== WHAT THE EXERCISE ASKS ==
What lines in the material hold the string "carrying"? Return every one of them.

== INPUT DATA ==

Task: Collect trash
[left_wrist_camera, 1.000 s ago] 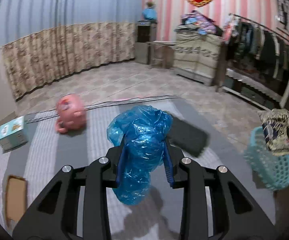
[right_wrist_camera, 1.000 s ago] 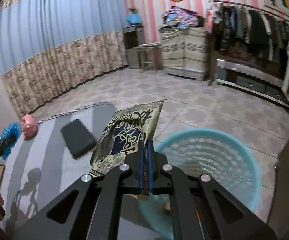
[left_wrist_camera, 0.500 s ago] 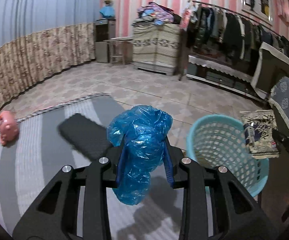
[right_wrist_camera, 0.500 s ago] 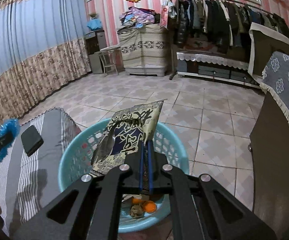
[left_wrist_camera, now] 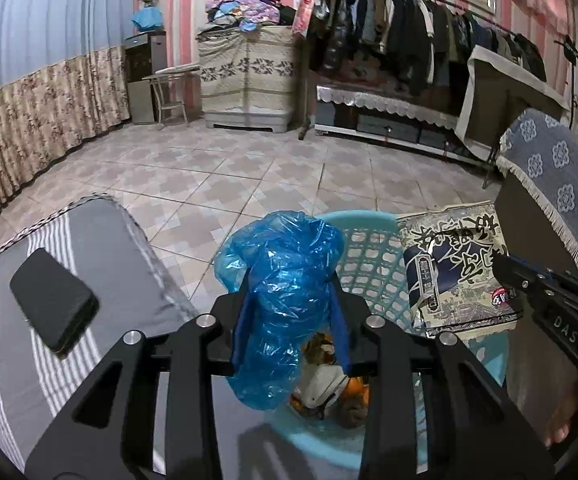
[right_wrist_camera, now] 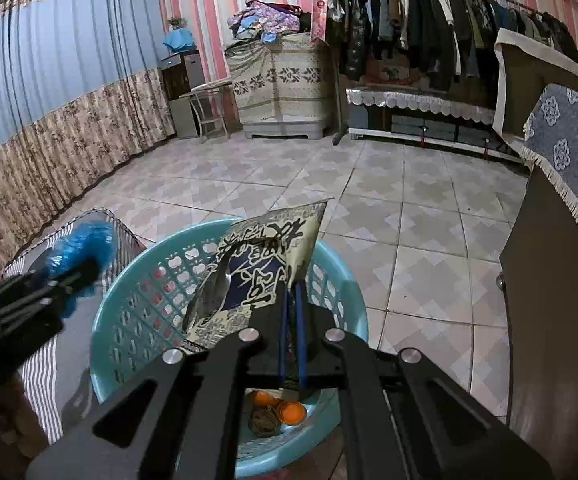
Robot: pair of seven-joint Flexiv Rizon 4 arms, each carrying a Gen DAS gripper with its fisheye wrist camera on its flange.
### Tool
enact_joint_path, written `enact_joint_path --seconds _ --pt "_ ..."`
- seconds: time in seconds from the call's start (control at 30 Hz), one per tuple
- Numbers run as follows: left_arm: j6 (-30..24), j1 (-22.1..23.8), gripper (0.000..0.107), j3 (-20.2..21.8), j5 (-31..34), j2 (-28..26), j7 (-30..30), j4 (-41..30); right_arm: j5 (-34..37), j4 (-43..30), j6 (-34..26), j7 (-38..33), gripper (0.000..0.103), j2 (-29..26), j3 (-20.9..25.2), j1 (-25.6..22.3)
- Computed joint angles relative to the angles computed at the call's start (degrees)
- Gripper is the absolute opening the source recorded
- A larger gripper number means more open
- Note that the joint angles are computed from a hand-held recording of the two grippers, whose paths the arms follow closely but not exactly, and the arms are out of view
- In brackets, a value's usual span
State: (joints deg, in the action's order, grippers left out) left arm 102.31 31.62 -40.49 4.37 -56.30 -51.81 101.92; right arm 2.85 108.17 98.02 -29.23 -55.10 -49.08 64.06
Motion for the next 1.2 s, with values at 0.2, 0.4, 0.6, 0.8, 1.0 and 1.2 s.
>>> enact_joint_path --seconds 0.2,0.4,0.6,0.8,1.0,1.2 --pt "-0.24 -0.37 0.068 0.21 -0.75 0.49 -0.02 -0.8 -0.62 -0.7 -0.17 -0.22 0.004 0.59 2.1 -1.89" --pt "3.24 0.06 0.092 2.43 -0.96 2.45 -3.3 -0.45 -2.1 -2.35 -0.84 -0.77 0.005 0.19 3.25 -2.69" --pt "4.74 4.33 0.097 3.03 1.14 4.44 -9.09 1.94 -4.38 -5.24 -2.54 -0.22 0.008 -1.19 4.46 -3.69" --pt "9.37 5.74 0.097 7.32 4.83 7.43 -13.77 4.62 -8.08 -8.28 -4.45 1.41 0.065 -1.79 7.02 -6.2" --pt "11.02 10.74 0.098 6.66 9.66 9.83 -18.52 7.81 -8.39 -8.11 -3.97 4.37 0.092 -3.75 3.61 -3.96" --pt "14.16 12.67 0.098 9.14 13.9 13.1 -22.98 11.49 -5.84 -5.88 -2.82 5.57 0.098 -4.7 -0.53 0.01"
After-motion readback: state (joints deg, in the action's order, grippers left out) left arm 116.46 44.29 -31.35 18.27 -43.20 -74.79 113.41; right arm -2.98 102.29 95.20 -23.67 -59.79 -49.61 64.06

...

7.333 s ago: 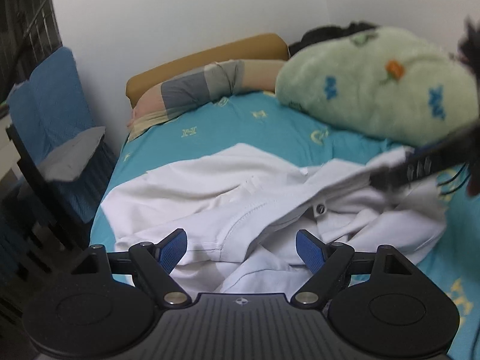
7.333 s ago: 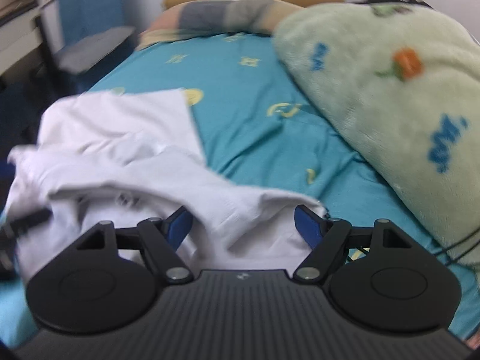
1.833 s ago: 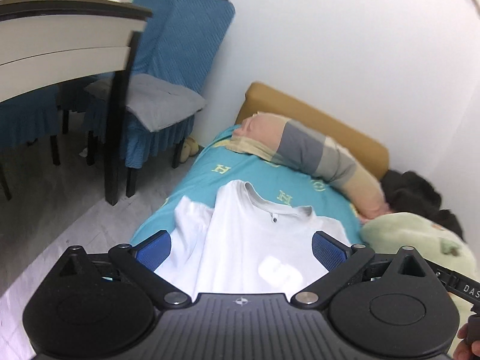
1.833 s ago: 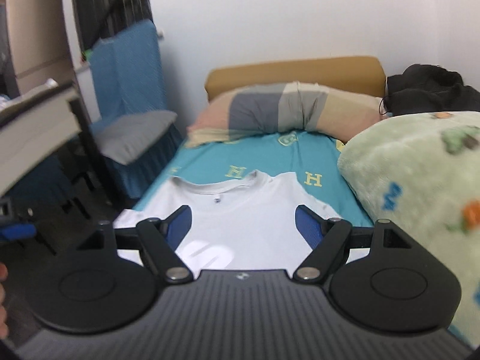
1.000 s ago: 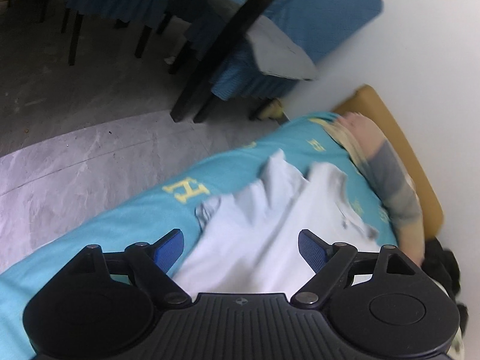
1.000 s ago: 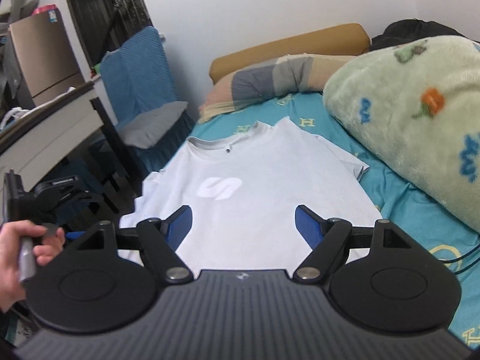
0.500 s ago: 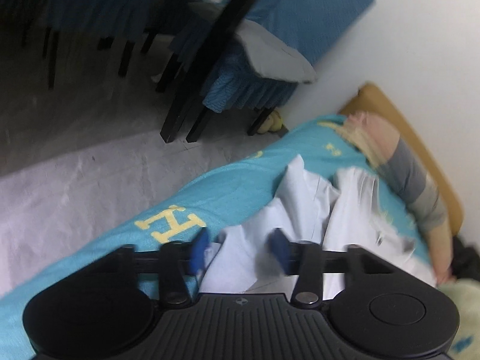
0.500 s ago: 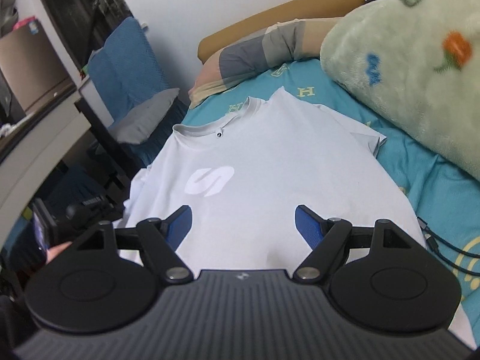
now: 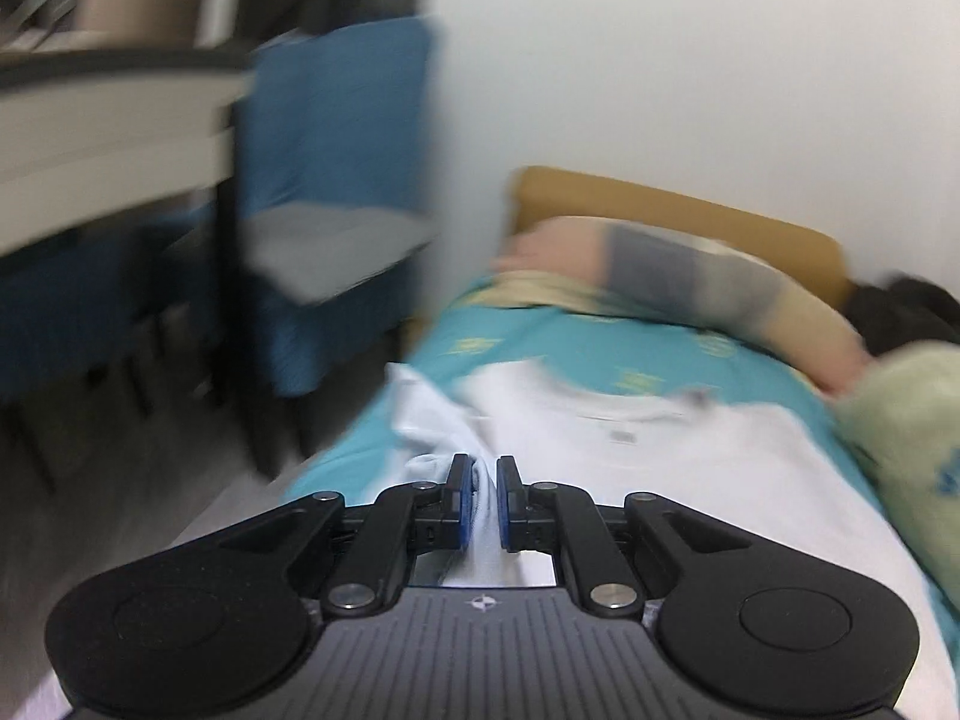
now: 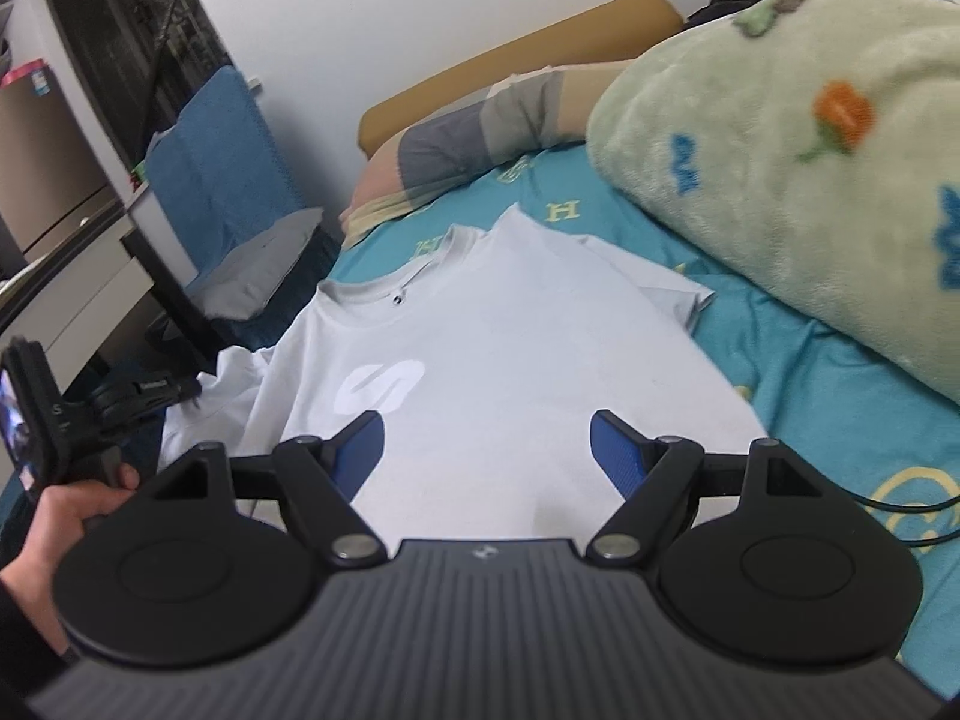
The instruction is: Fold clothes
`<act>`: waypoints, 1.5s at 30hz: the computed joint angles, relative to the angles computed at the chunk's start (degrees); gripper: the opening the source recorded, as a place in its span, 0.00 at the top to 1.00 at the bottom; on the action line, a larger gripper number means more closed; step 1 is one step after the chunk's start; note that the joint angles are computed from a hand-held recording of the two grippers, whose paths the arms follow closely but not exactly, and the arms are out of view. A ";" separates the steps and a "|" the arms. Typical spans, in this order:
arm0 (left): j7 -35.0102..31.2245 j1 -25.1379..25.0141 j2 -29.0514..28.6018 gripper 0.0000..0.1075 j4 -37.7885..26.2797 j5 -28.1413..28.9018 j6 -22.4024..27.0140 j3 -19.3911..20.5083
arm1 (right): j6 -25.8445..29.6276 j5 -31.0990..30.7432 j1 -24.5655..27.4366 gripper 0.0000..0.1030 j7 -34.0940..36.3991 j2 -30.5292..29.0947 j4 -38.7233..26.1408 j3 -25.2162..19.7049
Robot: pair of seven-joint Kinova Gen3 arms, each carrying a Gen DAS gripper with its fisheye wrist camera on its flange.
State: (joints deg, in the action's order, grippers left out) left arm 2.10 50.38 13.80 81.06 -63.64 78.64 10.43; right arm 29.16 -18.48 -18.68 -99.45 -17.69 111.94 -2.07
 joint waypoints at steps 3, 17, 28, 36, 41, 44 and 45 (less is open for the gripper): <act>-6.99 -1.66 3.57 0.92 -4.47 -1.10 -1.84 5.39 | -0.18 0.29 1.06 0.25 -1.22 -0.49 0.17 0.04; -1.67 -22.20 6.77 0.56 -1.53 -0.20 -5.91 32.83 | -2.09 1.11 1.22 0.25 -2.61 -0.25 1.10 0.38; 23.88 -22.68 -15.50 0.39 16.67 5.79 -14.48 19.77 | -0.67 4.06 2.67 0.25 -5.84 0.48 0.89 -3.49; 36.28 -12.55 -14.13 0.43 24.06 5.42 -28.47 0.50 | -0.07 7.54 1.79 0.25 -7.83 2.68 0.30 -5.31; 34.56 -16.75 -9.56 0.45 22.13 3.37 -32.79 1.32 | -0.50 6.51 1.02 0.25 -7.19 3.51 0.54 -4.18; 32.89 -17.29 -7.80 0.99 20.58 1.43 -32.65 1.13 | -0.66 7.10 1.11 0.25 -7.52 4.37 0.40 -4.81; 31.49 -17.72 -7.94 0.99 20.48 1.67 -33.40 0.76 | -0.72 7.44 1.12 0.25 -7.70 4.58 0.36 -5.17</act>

== EXERCISE ANSWER ==
Robot: pair of seven-joint Flexiv Rizon 4 arms, each carrying a Gen DAS gripper with its fisheye wrist camera on its flange.
Robot: pair of seven-joint Kinova Gen3 arms, each carrying a Gen DAS gripper with its fisheye wrist camera on its flange.

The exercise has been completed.